Cooperative Institute for Research in Environmental Sciences
Friday, October 30, 2020

Large, Deep Antarctic Ozone Hole to Persist into November

Timelapse photo of a NOAA ozonezonde, an instrument used to monitor the Antarctic ozone hole, is released by scientists and carried aloft over the South Pole on a weather balloon.

Persistent cold temperatures and strong circumpolar winds supported the formation of a large and deep Antarctic ozone hole that will persist into November, NOAA and NASA scientists reported today.

The ozone hole reached its peak size at about 9.6 million square miles (or 24.8 million square kilometers), roughly three times the area of the continental United States, on September 20. Observations revealed the nearly complete elimination of ozone in a four-mile-high column of the stratosphere over the South Pole.

This year will go down as having the 12th-largest ozone hole in 40 years of satellite records, with the 14th-lowest ozone readings in 33 years of balloon-borne instrumental measurements, the scientists said. Declining levels of ozone-depleting chemicals controlled by the Montreal Protocol prevented the hole from being as large as it would have been 20 years ago.

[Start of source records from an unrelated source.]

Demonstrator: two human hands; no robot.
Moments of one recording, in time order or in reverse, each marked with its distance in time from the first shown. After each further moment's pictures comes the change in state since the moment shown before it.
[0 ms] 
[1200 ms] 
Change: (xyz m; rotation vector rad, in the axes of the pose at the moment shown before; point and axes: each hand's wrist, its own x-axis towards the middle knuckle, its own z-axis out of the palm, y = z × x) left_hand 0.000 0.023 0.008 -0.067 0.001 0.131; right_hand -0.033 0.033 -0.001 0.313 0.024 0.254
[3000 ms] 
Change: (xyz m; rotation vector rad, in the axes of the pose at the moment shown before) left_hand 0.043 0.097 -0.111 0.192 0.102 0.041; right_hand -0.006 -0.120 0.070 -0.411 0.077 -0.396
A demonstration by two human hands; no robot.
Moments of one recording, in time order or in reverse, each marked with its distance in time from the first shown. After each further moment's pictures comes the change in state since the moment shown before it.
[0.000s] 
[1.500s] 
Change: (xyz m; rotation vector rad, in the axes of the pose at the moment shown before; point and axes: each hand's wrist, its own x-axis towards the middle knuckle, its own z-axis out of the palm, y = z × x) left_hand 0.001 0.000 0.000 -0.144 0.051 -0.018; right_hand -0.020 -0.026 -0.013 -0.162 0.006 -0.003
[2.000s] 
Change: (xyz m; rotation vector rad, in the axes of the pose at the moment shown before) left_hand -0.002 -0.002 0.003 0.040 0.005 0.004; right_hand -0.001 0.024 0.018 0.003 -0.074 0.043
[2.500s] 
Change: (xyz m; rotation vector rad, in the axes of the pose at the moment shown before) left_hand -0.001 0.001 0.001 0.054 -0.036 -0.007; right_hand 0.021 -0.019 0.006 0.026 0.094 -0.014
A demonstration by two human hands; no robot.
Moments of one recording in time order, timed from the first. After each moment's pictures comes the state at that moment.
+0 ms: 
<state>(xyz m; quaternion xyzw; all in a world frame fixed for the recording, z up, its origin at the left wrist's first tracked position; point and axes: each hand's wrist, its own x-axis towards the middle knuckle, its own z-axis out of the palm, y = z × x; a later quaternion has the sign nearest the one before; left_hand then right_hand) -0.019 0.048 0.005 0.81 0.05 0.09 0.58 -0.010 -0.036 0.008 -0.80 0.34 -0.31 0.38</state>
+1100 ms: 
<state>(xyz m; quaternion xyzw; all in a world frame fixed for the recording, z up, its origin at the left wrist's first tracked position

"We have a long way to go, but that improvement made a big difference this year,” said Paul A. Newman, chief scientist for Earth Sciences at NASA's Goddard Space Flight Center. “The hole would have been about a million square miles larger if there was still as much chlorine in the stratosphere as there was in 2000.”

CIRES researchers are critical to the international effort to understand the South Pole's seasonal ozone hole and to anticipate its future.